Section 1.1. Purpose.
The Corporation’s governance shall follow a polycentric model, in which multiple, semi-autonomous decision centers collaborate to manage common-pool resources (net profits), negotiate inter-divisional allocations, and uphold nested tiers of oversight.

Section 1.2. Core Principles.
a. Distributed Authority: Decision-making power is allocated across division directors and independent directors to prevent concentration of control.
b. Mutual Adjustment: Regular Profit-Allocation Councils shall convene, comprising all seven directors, to resolve jurisdictional overlaps and reallocate net profits across divisions.
c. Nested Governance: Subsidiary entities shall mirror the parent’s structure at a smaller scale, enabling local adaptation within the overarching polycentric system.

Article II. Governance of the Commons Corporation

Section 2.1. Board Composition.
The Board of Directors shall consist of seven members, designated as follows:

  1. Executive-Designated Director – Appointed by the Executive Director of the Commons Corporation.
  2. Subsidiary-Designated Director – Appointed by the governance council of the primary for-profit subsidiary.
  3. Benefits Director – Nominated and elected by present workers, exercising full authority over the Benefits Division.
  4. Pensions Director – Nominated and elected by past workers, exercising full authority over the Pensions Division.
  5. Acquisitions Director – Elected by the Executive-Designated, Subsidiary-Designated, and Benefits Directors.
    6–7. Independent Directors (2) – Nominated and elected by the other five directors to provide external oversight and subject-matter expertise.

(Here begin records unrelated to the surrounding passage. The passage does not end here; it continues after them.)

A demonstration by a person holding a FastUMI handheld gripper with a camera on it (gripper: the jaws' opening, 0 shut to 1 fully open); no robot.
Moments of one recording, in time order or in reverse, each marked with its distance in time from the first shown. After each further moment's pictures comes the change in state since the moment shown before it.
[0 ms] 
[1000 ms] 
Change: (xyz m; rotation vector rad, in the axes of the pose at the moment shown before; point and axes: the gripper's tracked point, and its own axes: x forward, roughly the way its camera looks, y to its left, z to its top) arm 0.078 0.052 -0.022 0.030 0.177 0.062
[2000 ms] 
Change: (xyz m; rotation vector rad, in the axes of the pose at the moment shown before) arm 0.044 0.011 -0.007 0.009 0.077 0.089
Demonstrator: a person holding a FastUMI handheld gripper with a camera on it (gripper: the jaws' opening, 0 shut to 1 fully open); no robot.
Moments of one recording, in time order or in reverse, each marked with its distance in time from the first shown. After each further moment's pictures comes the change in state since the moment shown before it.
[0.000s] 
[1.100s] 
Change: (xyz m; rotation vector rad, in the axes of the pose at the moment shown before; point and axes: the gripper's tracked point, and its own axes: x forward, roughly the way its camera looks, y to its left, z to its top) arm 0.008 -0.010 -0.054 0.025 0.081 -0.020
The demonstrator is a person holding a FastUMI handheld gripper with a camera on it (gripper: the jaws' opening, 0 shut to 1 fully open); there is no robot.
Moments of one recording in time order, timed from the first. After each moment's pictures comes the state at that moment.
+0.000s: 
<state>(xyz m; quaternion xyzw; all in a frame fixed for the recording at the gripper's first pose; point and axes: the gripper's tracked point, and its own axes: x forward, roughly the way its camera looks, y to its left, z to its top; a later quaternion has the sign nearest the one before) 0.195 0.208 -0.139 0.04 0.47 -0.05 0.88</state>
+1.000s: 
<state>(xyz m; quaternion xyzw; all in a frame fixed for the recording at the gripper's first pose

Section 2.2. Term and Removal.
Each director serves a three-year term, renewable once. Removal for cause requires a supermajority vote of the other six directors.

Section 2.3. Profit-Allocation Councils.
A quarterly council of all seven directors shall review subsidiary performance and allocate net profits across the five divisions, employing majority voting with ties broken by the Executive-Designated Director.

Article III. Governance of Subsidiary Entities

Section 3.1. Subsidiary Board Composition.
Each subsidiary shall be governed by a three-member Board comprising:

  1. Workers Director – Elected by the subsidiary’s present workers.
  2. Independent Director – Elected by the parent Corporation’s seven directors.
  3. Subsidiary Director – Appointed by the Subsidiary President.

Section 3.2. Nested Polycentricity.
Subsidiary councils exercise autonomous oversight of subsidiary operations and participate in parent profit-allocation processes as non-voting advisors, preserving local decision-making within the broader polycentric network.

Article IV. Appointment of Multiple Subsidiary Directors

Section 4.1. Joint Election.
When more than one subsidiary exists, the Subsidiary Director for each new subsidiary shall be elected by a majority of all existing subsidiary governance councils, each council holding one vote.

Section 4.2. Default Appointment.
If no candidate secures a majority within 60 days of a vacancy, the first-established subsidiary shall appoint the Subsidiary Director until a formal election occurs.